» **TASK PROMPT**
Once the pictures are set aside, transcribe each line of the data exactly.

» **PROVIDED MATERIAL**
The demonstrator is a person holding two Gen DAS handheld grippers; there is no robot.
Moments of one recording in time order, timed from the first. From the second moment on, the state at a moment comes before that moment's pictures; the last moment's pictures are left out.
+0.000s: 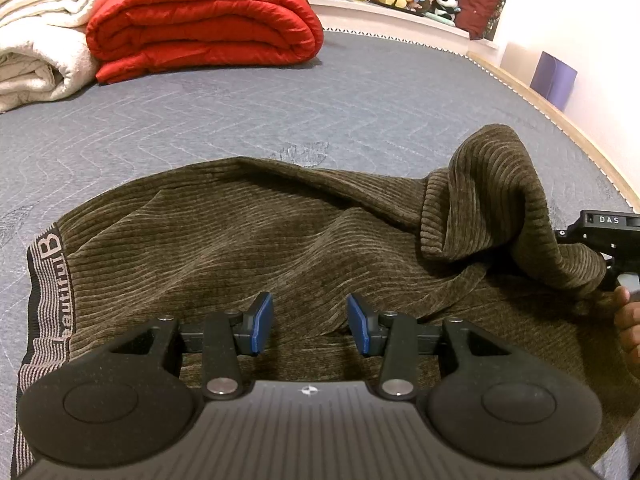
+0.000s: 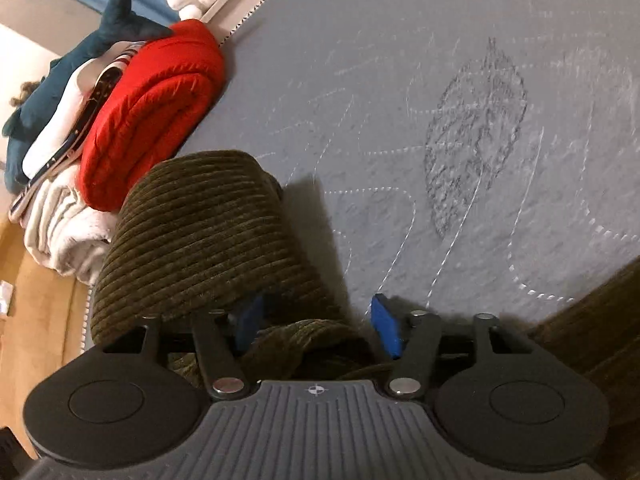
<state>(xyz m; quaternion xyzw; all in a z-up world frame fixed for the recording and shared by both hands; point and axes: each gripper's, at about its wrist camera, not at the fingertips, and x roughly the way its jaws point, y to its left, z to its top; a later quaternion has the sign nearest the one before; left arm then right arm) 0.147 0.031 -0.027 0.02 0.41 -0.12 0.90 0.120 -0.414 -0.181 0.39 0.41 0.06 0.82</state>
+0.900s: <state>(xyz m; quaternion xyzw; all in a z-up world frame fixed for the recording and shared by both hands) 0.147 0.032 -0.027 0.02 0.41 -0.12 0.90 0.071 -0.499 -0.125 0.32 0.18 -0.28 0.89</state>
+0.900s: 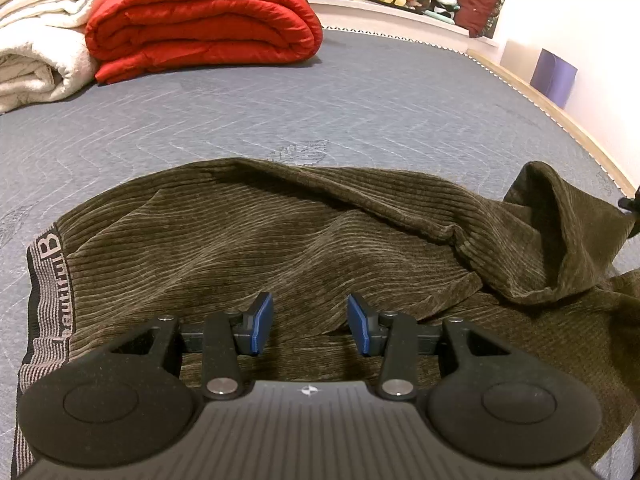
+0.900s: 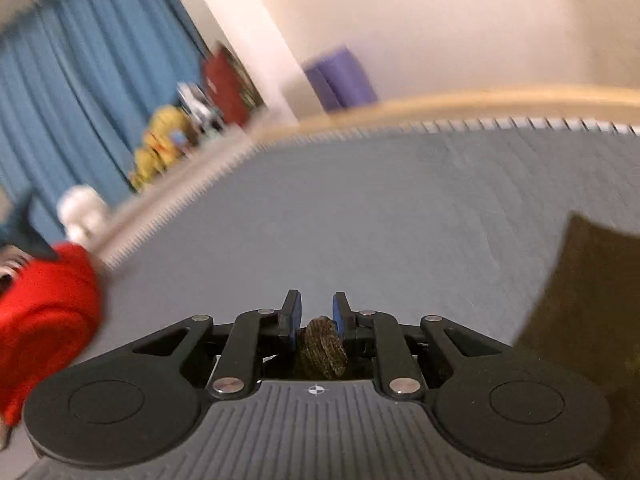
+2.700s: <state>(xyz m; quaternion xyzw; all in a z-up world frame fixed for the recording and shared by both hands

» **RESPONSE BOX**
The demonstrator is a person holding two Gen DAS handheld grippers; there is no robot.
Moments of one recording in time order, timed from the first. From the second moment on, the state at a moment comes before that moment's pictures; the last moment's pictures are left out.
+0.000s: 
+0.000s: 
<state>(xyz m; quaternion xyzw; all in a z-up world frame fixed for the recording and shared by both hands; point and axes: each gripper's, at about its wrist camera, not at the fingertips, and x roughly the way its jaws point, y to its left, z to its top; a later quaternion has the sign nearest the one before; left arm then right arm) 0.147 0.031 -0.027 0.02 0.41 -0.12 0.90 0.120 -0.414 -0.181 0.39 0.41 0.06 0.82</state>
+0.900s: <state>(xyz m; quaternion xyzw; all in a z-up world frame fixed for the recording and shared by both hands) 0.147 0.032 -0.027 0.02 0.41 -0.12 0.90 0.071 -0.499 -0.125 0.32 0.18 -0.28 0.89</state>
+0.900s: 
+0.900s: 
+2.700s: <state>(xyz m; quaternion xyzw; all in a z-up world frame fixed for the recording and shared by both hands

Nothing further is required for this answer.